Knox County and the Ponca Tribe of Nebraska filed a lawsuit against more than two dozen opiate manufacturers and distributors.
The two groups are represented by attorney David Domina, who commented that he would be surprised if more cases like this aren’t filed throughout Nebraska by groups looking to recover the expenses brought on by the opiate epidemic consuming America.
"The United States faces a public health crisis arising from the profligate manufacturing, distribution, permissive and knowing diversion, and abuse of opioids and opioid medications. An opioid addiction epidemic has resulted," Domina said.

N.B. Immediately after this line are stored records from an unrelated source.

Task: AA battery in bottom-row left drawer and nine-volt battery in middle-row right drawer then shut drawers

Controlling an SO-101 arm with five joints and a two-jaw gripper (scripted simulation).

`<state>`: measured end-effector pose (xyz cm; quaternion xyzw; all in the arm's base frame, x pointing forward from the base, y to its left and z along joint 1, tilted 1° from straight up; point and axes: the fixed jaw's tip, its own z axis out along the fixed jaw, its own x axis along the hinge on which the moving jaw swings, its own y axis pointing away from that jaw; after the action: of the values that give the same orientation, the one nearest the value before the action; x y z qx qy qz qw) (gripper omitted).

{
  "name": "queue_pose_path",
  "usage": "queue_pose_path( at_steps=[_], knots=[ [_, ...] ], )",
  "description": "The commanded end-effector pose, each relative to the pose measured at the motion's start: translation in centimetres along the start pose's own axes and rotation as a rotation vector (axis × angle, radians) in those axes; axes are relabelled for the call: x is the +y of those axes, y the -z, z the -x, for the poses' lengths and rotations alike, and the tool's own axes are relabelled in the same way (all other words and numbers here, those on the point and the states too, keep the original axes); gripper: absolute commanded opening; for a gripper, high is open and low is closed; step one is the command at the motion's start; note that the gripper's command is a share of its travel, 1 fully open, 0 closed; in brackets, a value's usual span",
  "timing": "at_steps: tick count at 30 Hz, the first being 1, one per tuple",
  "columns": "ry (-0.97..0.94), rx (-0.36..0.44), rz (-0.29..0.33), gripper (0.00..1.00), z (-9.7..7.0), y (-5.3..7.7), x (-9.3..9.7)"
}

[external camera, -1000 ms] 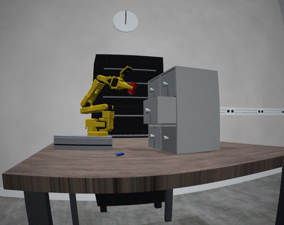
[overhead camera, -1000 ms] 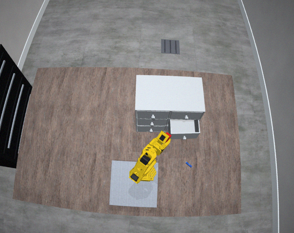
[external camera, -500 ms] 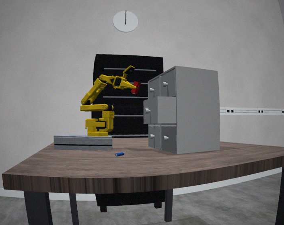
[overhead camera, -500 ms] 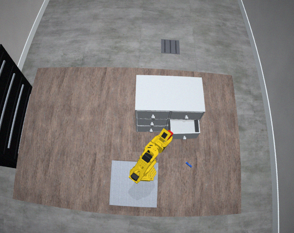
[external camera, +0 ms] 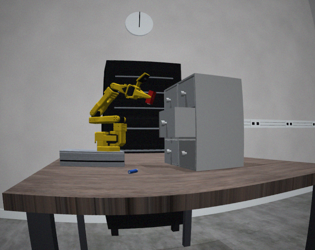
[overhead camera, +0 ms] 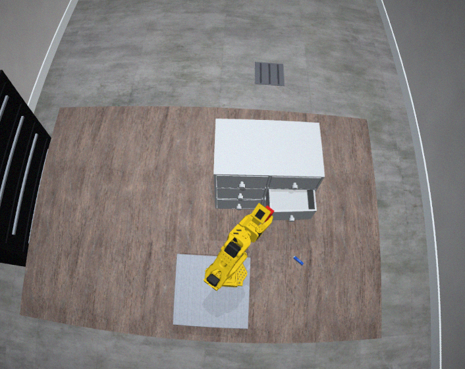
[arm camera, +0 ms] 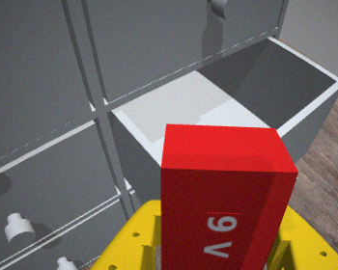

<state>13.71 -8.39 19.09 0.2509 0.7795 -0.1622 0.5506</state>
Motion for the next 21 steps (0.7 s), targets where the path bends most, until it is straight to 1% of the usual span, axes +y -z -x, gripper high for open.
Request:
queue_pose_path(
  at_steps=[1, 21],
  knots=[
    [0.002, 0.0, -0.01, 0.0, -0.07, -0.23, -0.18],
    [0.0, 0.0, -0.016, 0.0, -0.11, -0.38, -0.3]
  ],
)
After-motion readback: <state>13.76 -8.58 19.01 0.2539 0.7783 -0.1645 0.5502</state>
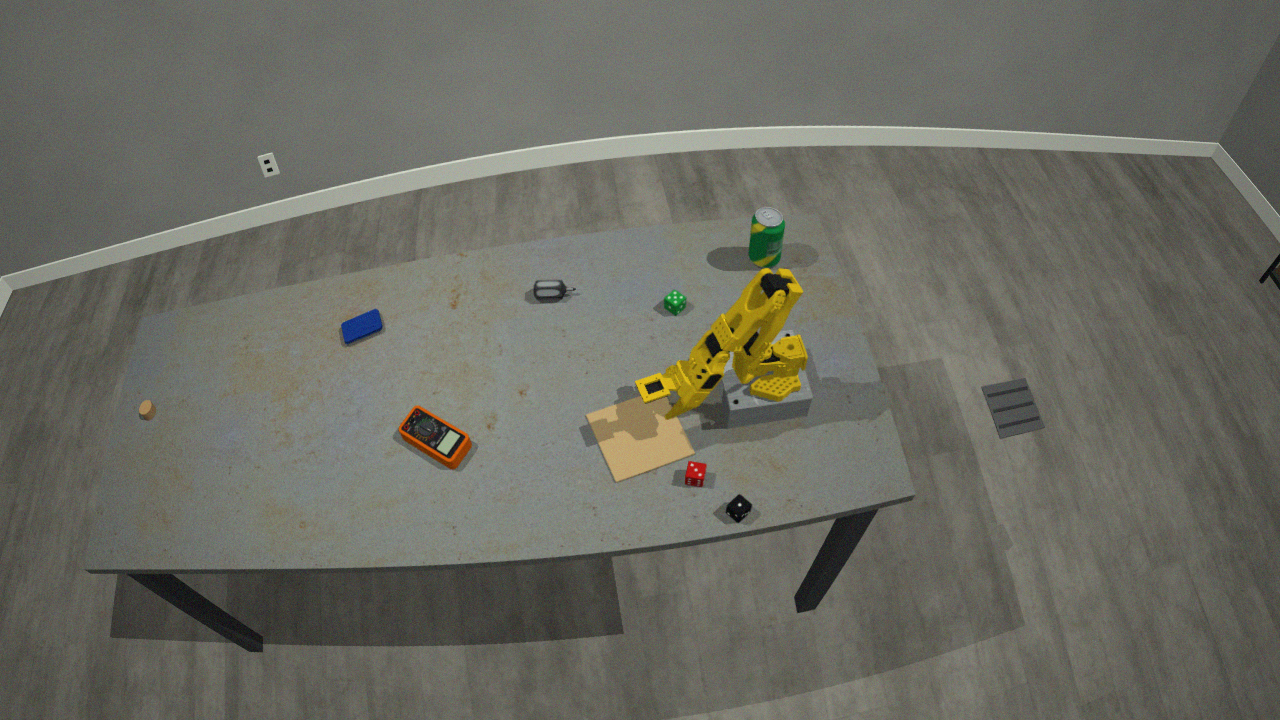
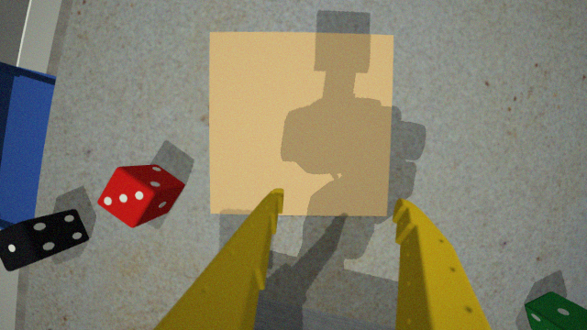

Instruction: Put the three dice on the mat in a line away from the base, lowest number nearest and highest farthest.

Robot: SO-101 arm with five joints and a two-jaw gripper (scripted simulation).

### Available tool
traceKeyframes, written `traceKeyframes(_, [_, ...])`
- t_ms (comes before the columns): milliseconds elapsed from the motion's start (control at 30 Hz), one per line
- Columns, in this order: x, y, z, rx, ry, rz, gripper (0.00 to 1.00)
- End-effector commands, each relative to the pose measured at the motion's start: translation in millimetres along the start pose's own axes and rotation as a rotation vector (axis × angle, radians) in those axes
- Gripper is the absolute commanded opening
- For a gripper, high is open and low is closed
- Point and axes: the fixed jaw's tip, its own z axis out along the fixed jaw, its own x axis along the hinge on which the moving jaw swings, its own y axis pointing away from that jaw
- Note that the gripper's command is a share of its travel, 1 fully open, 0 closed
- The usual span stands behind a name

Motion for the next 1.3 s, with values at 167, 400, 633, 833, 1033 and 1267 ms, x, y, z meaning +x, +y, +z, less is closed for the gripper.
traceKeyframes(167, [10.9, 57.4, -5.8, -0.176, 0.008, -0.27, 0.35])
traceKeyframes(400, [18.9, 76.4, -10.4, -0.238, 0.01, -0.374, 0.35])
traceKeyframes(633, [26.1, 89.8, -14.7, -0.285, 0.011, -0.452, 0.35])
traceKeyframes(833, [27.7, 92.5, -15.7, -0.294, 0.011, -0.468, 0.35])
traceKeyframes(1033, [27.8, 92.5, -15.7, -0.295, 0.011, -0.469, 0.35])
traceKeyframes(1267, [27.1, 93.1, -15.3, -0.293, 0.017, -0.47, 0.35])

Domina filed the lawsuits in the United States District Court in Omaha on Wednesday, April 25. These lawsuits specifically target 25 companies and allege that each used unfair, false, or deceptive marketing practices to contribute to the epidemic. In a phone interview with the Lincoln Journal Star, Domina described it as the worst public health epidemic since the plague.
"And this one is the product of greed," Domina said, and has to be stopped by human behavior changing, not an anecdote.
He said that companies like Purdue Pharma Inc., CVS, Walgreens, McKesson Corp. and others used their staggering profits to pay civil fines for wrongdoing and influence key opinion leaders as if those transactions were just normal costs of doing business.
These lawsuits are just a small portion of the hundreds of their kind filed across the country. United States Attorney General Jeff Sessions stated earlier this year that the Justice Department was planning to file a statement of interest in the multidistrict action in response to these lawsuits.
"It has cost this nation hundreds of thousands of precious lives," Sessions said in a statement Feb. 27. "It has strained our public health and law enforcement resources and bankrupted countless families across this country."
Domina believes that his clients’ cases will likely end up being transferred into that action for discovery, but that the trial will ultimately return to Nebraska. He believes that Nebraska counties and cities could find themselves left out of a larger settlement because of the state’s mortality rate compared to other states’, but that the local problem is only getting worse.